To do.
Would it be possible to reproduce every entry exactly, please?

————

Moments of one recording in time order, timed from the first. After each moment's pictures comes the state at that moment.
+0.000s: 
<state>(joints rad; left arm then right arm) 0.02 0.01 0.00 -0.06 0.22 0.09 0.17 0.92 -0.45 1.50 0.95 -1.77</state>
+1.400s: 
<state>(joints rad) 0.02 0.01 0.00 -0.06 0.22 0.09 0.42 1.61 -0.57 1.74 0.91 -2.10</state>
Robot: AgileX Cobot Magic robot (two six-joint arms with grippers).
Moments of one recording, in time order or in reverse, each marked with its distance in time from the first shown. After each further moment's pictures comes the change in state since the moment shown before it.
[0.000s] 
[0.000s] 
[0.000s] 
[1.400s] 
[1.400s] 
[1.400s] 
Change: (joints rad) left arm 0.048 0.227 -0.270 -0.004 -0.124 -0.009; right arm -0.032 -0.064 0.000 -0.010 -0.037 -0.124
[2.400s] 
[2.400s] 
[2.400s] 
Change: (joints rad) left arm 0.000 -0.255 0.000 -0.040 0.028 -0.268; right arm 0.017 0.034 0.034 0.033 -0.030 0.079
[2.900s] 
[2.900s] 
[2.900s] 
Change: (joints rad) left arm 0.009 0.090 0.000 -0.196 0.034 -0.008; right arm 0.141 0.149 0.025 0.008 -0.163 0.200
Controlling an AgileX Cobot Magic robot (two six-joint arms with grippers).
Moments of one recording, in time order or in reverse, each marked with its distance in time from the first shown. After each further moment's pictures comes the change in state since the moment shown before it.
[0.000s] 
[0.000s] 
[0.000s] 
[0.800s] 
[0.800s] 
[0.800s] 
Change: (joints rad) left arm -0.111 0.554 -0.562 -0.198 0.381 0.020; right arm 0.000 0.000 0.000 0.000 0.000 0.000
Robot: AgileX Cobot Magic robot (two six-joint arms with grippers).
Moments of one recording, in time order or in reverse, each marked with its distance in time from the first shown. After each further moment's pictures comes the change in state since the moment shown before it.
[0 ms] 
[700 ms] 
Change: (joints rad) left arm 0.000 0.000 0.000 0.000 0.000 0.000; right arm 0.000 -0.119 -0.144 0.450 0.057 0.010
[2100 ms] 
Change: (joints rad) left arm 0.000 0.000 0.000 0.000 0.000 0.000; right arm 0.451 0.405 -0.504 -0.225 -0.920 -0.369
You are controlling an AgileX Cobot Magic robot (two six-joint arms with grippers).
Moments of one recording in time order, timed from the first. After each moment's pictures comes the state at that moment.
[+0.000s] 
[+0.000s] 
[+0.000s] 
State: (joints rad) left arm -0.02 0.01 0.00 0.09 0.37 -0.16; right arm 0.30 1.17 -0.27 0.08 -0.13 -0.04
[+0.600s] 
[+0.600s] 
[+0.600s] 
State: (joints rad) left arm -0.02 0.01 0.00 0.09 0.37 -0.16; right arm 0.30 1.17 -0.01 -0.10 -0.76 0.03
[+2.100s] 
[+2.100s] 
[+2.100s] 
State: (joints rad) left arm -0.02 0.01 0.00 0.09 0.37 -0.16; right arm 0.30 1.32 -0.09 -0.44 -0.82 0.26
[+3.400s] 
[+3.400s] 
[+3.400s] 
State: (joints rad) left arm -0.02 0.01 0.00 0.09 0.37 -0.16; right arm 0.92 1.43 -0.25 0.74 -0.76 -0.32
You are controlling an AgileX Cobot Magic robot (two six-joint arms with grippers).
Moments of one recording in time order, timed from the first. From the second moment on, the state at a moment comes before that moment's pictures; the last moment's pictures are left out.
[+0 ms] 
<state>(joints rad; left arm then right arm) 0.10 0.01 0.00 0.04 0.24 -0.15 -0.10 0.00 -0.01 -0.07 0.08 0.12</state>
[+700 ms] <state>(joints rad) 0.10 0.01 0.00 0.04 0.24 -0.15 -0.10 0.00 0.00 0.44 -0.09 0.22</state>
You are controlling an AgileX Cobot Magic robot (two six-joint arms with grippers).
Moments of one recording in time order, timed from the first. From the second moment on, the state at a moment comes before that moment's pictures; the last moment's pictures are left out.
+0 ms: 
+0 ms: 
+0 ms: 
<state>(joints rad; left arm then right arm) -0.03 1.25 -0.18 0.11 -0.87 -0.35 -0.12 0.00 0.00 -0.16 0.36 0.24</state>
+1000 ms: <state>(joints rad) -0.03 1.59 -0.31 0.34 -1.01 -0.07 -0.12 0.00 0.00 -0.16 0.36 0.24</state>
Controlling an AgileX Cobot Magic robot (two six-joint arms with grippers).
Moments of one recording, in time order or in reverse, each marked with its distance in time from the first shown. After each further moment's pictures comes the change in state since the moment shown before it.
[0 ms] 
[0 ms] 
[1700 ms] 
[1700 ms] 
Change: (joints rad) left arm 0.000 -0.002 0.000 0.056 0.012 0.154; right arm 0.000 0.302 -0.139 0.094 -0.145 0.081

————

Result of the task.
Moments of one recording in time order, timed from the first. After each moment's pictures comes the state at that moment.
+0.000s: 
<state>(joints rad; left arm then right arm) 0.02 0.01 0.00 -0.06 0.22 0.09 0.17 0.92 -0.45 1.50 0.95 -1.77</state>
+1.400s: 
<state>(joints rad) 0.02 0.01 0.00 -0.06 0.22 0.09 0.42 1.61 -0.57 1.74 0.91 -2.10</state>
Robot: AgileX Cobot Magic robot (two six-joint arms with grippers).
Moments of one recording, in time order or in reverse, each marked with its distance in time from the first shown. After each further moment's pictures comes the change in state since the moment shown before it.
[0.000s] 
[0.000s] 
[0.000s] 
[1.400s] 
[1.400s] 
[1.400s] 
Change: (joints rad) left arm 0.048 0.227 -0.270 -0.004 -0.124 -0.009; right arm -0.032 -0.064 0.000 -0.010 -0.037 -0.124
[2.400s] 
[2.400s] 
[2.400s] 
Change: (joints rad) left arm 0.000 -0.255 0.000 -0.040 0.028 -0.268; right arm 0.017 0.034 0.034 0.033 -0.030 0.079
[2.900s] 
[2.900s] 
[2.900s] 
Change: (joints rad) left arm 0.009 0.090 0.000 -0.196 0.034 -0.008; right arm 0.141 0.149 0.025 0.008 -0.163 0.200
Controlling an AgileX Cobot Magic robot (two six-joint arms with grippers).
Moments of one recording, in time order or in reverse, each marked with its distance in time from the first shown. After each further moment's pictures comes the change in state since the moment shown before it.
[0.000s] 
[0.000s] 
[0.000s] 
[0.800s] 
[0.800s] 
[0.800s] 
Change: (joints rad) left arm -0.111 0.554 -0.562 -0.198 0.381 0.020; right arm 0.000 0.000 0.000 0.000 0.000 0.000
Robot: AgileX Cobot Magic robot (two six-joint arms with grippers).
Moments of one recording, in time order or in reverse, each marked with its distance in time from the first shown. After each further moment's pictures comes the change in state since the moment shown before it.
[0 ms] 
[700 ms] 
Change: (joints rad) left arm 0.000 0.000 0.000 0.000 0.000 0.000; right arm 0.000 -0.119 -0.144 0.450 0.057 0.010
[2100 ms] 
Change: (joints rad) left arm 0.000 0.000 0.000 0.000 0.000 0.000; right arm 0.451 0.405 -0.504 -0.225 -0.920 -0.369
You are controlling an AgileX Cobot Magic robot (two six-joint arms with grippers).
Moments of one recording in time order, timed from the first. After each moment's pictures comes the state at that moment.
[+0.000s] 
[+0.000s] 
[+0.000s] 
State: (joints rad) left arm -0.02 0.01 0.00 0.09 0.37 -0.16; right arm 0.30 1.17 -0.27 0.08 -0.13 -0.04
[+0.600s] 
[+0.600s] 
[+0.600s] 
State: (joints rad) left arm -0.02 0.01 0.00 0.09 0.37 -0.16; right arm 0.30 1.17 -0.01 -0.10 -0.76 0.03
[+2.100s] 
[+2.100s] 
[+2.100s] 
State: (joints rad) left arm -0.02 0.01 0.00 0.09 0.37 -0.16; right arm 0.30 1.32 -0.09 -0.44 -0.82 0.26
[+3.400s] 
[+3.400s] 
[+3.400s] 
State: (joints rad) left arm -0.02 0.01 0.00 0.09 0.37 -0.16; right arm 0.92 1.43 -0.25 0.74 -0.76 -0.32
You are controlling an AgileX Cobot Magic robot (two six-joint arms with grippers).
Moments of one recording in time order, timed from the first. From the second moment on, the state at a moment comes before that moment's pictures; the last moment's pictures are left out.
[+0 ms] 
<state>(joints rad; left arm then right arm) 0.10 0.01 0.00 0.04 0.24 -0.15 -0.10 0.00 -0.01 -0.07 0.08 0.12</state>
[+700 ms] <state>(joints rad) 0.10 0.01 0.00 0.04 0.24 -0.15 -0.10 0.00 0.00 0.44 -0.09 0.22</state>
You are controlling an AgileX Cobot Magic robot (two six-joint arms with grippers).
Moments of one recording in time order, timed from the first. From the second moment on, the state at a moment comes before that moment's pictures; the last moment's pictures are left out.
+0 ms: 
+0 ms: 
+0 ms: 
<state>(joints rad; left arm then right arm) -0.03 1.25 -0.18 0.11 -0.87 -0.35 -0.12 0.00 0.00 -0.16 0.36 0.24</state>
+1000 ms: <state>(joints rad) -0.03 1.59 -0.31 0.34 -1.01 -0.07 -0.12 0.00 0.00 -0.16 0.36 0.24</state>
Controlling an AgileX Cobot Magic robot (two six-joint arms with grippers).
Moments of one recording, in time order or in reverse, each marked with its distance in time from the first shown. After each further moment's pictures comes the change in state since the moment shown before it.
[0 ms] 
[0 ms] 
[1700 ms] 
[1700 ms] 
Change: (joints rad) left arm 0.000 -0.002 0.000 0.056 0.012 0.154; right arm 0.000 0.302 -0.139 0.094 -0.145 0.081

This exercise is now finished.